▸ **WHAT IS NEEDED**: Each record below has to be printed verbatim.

▸ **DATA FOR THIS EXERCISE**:

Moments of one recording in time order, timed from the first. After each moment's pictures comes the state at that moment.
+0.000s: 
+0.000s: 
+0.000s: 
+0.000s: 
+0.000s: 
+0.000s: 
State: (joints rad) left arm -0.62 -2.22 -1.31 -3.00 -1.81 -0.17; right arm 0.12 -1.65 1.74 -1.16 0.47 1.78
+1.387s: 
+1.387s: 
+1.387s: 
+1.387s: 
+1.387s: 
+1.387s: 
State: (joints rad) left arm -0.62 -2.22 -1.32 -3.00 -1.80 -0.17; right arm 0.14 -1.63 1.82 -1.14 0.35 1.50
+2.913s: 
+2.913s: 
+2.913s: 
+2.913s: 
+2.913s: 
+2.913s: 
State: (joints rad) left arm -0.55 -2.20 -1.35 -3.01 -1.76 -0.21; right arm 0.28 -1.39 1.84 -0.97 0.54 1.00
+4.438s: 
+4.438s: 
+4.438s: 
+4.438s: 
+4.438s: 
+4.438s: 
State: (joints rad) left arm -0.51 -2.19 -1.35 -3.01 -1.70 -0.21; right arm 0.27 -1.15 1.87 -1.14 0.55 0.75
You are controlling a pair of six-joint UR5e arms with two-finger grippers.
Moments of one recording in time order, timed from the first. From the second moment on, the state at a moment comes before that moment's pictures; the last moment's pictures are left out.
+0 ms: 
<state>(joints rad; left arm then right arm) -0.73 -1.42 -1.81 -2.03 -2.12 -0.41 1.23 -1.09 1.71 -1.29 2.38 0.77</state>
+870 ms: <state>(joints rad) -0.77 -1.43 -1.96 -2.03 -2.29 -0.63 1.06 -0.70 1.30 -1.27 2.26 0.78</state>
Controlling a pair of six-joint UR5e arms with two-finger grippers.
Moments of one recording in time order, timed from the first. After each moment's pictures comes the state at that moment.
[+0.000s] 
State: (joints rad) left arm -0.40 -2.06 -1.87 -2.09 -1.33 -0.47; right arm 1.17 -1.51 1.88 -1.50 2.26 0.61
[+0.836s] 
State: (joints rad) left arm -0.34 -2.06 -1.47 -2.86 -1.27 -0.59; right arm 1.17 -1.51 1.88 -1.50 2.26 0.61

▸ **COMPLETED TASK**:
Moments of one recording in time order, timed from the first. After each moment's pictures comes the state at that moment.
+0.000s: 
+0.000s: 
+0.000s: 
+0.000s: 
+0.000s: 
+0.000s: 
State: (joints rad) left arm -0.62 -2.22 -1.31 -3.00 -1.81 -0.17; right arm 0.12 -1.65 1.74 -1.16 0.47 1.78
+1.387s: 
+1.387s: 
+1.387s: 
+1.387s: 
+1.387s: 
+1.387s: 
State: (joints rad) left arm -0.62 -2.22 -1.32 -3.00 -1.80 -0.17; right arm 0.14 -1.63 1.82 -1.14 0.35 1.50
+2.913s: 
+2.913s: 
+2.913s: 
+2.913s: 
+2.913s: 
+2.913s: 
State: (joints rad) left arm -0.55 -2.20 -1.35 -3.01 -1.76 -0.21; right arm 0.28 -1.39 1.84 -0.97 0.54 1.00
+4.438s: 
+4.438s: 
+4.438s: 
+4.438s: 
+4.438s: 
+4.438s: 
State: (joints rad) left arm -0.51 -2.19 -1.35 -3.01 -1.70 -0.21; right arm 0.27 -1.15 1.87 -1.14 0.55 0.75
You are controlling a pair of six-joint UR5e arms with two-finger grippers.
Moments of one recording in time order, timed from the first. From the second moment on, the state at a moment comes before that moment's pictures; the last moment's pictures are left out.
+0 ms: 
<state>(joints rad; left arm then right arm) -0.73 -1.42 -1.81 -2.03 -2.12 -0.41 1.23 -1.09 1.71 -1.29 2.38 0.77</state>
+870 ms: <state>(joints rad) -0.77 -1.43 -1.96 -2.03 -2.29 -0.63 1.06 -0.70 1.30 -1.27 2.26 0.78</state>
Controlling a pair of six-joint UR5e arms with two-finger grippers.
Moments of one recording in time order, timed from the first. After each moment's pictures comes the state at that moment.
[+0.000s] 
State: (joints rad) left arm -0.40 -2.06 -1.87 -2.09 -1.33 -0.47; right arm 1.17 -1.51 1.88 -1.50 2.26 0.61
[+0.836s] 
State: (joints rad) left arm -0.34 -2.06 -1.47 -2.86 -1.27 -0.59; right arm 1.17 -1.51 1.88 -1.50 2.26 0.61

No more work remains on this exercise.